Who should think twice:

  • Those with poor credit scores, as interest rates may be high
  • People without stable income to make regular monthly payments
  • Anyone who could qualify for a lower-interest secured loan instead
  • Those who need very large loan amounts (over $50,000)
  • People already struggling with existing debt payments

What are the benefits and downsides of an unsecured loan?

Unsecured loans offer convenience and flexibility without risking your assets, but you’ll likely pay for this security through higher interest rates. 

ProsCons
No collateral required: Your assets won’t be at risk – you won’t lose your home or car if you defaultHigher interest rates: You’ll typically pay more in interest than with secured loans
Quick funding: Typically faster approval and disbursement than secured loansStricter qualification requirements: Likely need better credit and solid income to qualify
Flexible use of funds: Can be used for almost any legitimate purposeLower borrowing limits: Usually can’t borrow as much as with secured loans

How to apply for an unsecured loan

Want to know if you qualify for an unsecured loan?
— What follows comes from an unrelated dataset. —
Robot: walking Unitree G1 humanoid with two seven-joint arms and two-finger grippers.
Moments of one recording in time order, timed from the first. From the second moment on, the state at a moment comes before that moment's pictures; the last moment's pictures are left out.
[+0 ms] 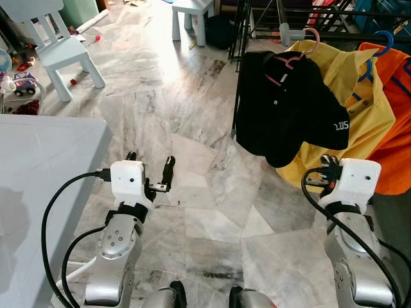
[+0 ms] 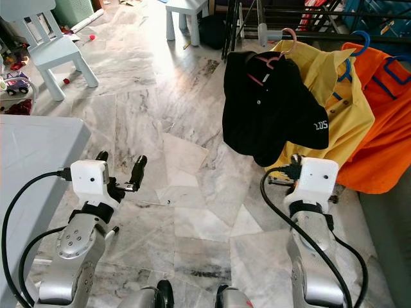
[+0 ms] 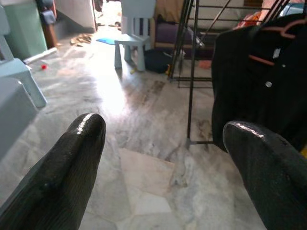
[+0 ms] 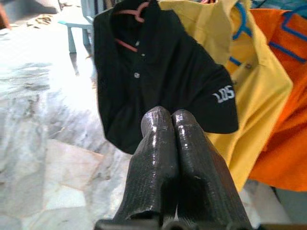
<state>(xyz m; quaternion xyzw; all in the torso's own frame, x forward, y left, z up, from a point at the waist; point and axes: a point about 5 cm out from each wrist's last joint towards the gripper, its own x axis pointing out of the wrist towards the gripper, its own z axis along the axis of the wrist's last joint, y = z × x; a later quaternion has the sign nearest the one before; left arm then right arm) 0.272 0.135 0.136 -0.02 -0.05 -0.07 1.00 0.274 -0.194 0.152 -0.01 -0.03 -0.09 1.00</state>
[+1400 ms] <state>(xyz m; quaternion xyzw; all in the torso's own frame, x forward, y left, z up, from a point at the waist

Finding loan offers is easier than you might think when you use MoneyLion.

Step 1: Start by inputting how much you want to borrow and what you’ll use the loan for. We’ll ask for your approximate credit score and some basic personal information. Don’t worry about your credit at this stage – checking for offers won’t affect your score.

Step 2: MoneyLion’s smart technology quickly analyzes your profile to find suitable lenders from our trusted network, delivering personalized loan offers within minutes.

Step 3: Take your time to review and compare different loan offers, looking at interest rates, terms, and monthly payments. There’s no pressure – you’re not obligated to accept any offer.

Smart borrowing starts here

Unsecured loans can be your ticket to achieving financial goals without risking your assets (or boat!). Whether you’re consolidating debt or funding a major purchase, understanding your options helps you make the best choice for your present and future situation.

FAQs

What is an unsecured personal loan?

An unsecured personal loan is a type of borrowing that provides funds based solely on your creditworthiness, without requiring any collateral like a house or car as security for the loan.

What is an example of an unsecured loan?

A credit card is the most common example of an unsecured loan, where you’re given a credit limit based on your credit history and income, without putting up any assets as collateral.

Which loan is better, secured or unsecured?

While secured loans typically offer lower interest rates and higher borrowing amounts, unsecured loans might be better if you don’t want to risk losing assets or don’t have collateral to offer.

Can I get an unsecured loan with bad credit?

While it’s possible to get an unsecured loan with bad credit, you’ll likely face much higher interest rates and may need a co-signer. Consider improving your credit score first or checking out secured loan options.